Task item:
Find every line in the records below that contains "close", and copy it.

[Saved data entries]
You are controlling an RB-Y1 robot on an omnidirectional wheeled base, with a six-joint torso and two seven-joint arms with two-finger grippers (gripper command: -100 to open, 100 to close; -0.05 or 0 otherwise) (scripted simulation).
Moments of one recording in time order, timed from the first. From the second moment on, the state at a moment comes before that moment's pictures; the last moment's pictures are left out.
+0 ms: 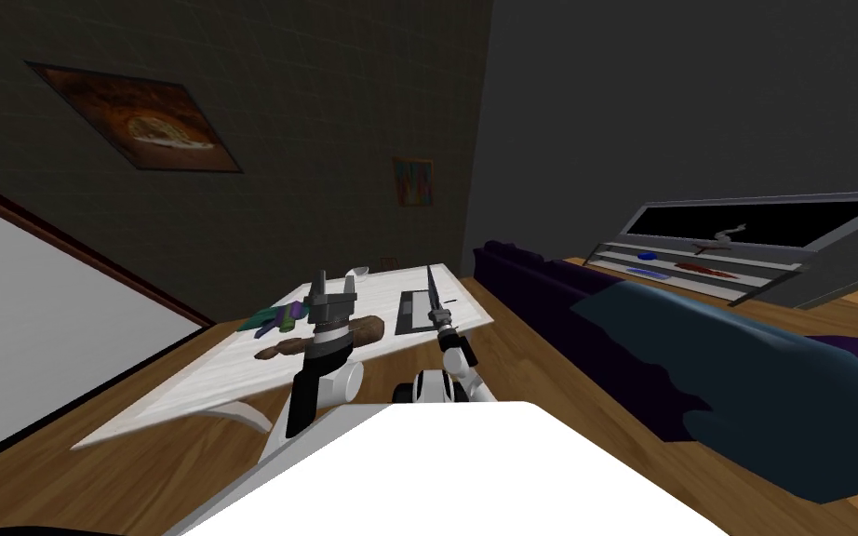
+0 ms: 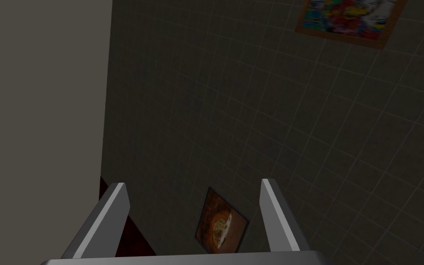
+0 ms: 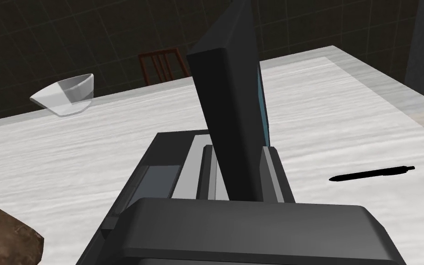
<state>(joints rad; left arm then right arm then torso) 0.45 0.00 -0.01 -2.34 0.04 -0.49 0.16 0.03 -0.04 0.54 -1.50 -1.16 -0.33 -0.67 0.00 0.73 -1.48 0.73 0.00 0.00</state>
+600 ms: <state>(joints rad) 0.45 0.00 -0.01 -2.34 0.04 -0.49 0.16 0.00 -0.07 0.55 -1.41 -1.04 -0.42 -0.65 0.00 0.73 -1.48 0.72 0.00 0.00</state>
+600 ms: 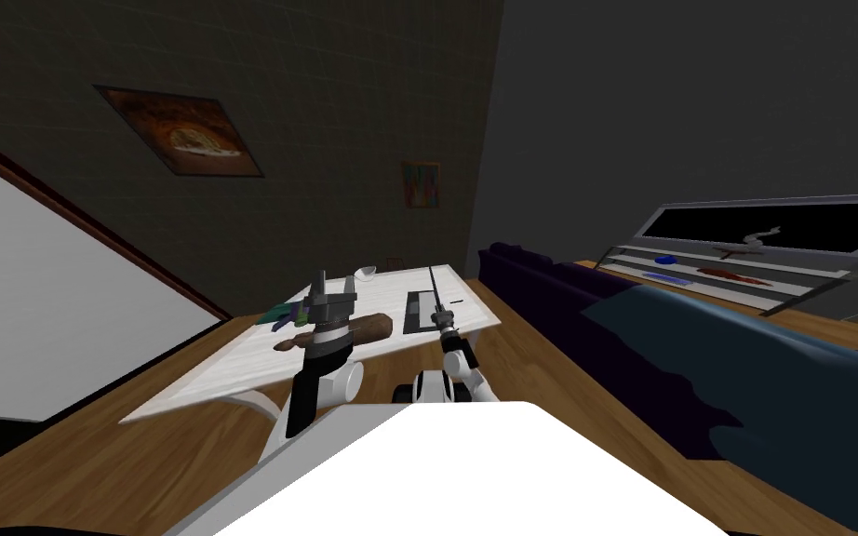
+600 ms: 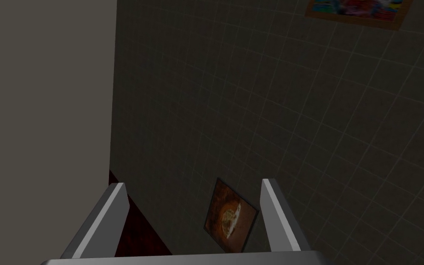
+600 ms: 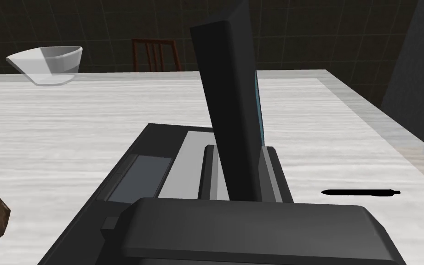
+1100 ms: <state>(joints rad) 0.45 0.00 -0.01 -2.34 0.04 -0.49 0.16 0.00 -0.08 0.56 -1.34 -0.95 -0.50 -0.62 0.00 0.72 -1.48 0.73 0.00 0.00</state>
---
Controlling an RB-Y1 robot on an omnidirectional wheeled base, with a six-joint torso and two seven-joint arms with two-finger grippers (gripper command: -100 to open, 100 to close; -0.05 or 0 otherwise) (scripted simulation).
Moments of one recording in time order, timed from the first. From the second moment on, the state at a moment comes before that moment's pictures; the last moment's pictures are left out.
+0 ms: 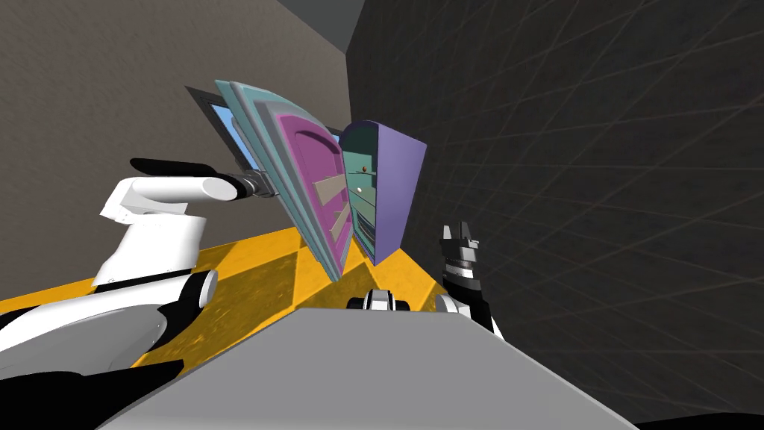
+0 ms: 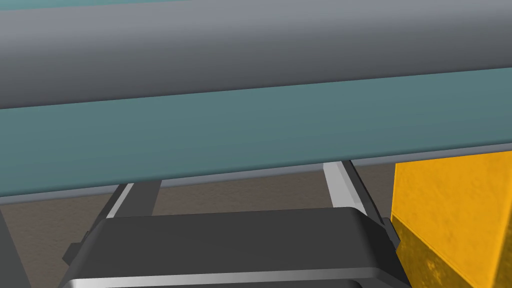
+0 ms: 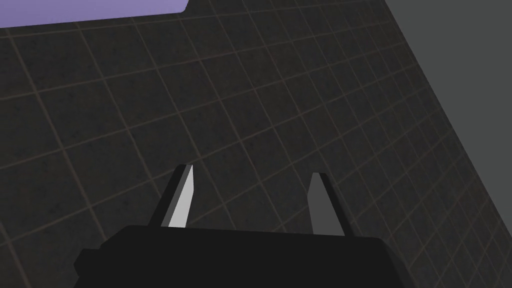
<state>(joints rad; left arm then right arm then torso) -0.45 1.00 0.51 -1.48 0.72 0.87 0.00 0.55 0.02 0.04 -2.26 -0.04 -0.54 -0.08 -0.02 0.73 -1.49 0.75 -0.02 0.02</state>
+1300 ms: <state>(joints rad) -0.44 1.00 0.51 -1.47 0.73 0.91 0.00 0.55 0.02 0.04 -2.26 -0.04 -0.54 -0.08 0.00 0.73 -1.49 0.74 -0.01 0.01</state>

Exercise answer:
You are controlling an RB-Y1 robot on an omnidirectional wheeled base, with a six-joint torso and two seven-joint arms with two-finger grippers (gripper command: -100 to open, 100 to close; -0.05 or 0 otherwise) (scripted simulation).
Controlling an RB-Y1 robot on an omnidirectional wheeled base, with a six-joint torso and two seven-joint arms with two-finger grippers (gripper command: -100 to open, 100 to close; -0.05 or 0 otherwise) (scripted simulation).

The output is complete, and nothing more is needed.